Single-nucleus RNA sequencing and spatial transcriptomics reveal the mechanism by which Xiaozhiling injection treats internal hemorrhoids.

Background: Hemorrhoids, a prevalent chronic condition globally, significantly impact patients' quality of life. While various surgical interventions, such as external stripping and internal ligation, procedure for prolapse and hemorrhoids, and tissue selecting technique, are employed for treatment, they are often associated with postoperative complications, including unsatisfactory defecation, bleeding, and anal stenosis. In contrast, Xiaozhiling injection, a traditional Chinese medicine-based therapy, has emerged as a minimally invasive and effective alternative for internal hemorrhoids. This treatment offers distinct advantages, such as reduced dietary restrictions, broad applicability, and minimal induction of systemic inflammatory responses. Additionally, Xiaozhiling injection effectively eliminates hemorrhoid nuclei, prevents local tissue necrosis, preserves anal cushion integrity, and mitigates postoperative complications, including bleeding and prolapse. Despite its clinical efficacy, the molecular mechanisms underlying its therapeutic effects remain poorly understood, warranting further investigation.

Aim: To investigate the molecular mechanism underlying the therapeutic effect of Xiaozhiling injection in the treatment of internal hemorrhoids.

Methods: An internal hemorrhoid model was established in rats, and the rats were randomly divided into a modeling group [control group (CK group)] and a treatment group. One week after injection, Stereo-seq and electron microscopy were used to study the changes in gene expression and subcellular structures in fibroblasts.
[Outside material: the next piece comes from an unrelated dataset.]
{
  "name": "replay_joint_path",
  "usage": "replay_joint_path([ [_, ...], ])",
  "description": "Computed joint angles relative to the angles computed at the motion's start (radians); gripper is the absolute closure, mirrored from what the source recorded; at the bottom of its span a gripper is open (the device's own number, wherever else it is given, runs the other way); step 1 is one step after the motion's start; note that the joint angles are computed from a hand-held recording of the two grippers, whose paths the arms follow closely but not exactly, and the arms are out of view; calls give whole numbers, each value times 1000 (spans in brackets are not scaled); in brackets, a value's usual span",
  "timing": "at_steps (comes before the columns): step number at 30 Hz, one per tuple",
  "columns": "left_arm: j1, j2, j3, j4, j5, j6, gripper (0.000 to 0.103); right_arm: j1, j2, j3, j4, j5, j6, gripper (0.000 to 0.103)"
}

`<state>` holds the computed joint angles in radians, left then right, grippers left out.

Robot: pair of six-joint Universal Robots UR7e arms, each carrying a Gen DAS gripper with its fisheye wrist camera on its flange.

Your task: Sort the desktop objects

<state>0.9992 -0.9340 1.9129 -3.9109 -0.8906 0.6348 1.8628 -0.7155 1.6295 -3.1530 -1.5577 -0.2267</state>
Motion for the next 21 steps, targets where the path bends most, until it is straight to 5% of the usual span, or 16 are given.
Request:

Results: Single-cell sequencing revealed differences in the expression and transcript levels of the genes collagen 3 alpha 1, decorin, and actin alpha 2 in fibroblasts between the CK group and the treatment group. Spatial transcriptome analysis revealed that genes of the sphingosine kinase 1 (Sphk1)/sphingosine-1-phosphate (S1P) pathway spatially overlapped with key genes of the transforming growth factor beta 1 pathway, namely, Sphk1, S1P receptor, and transforming growth factor beta 1, in the treatment group. The proportion of fibroblasts was lower in the treatment group than in the CK group, and Xiaozhiling treatment had a significant effect on the proportion of fibroblasts in hemorrhoidal tissue. Immunohistochemistry revealed a significant increase in the expression of a fibroblast marker. Electron microscopy showed that the endoplasmic reticulum of fibroblasts contained a large amount of glycogen, indicating cell activation. Fibroblast activation and the expression of key genes of the Sphk1-S1P pathway could be observed at the injection site, suggesting that after Xiaozhiling intervention, the Sphk1-S1P pathway could be activated to promote fibrosis.

Conclusion: Xiaozhiling injection exerts its therapeutic effects on internal hemorrhoids by promoting collagen synthesis and secretion in fibroblasts. After Xiaozhiling intervention, the Sphk1-S1P pathway can be activated to promote fibrosis.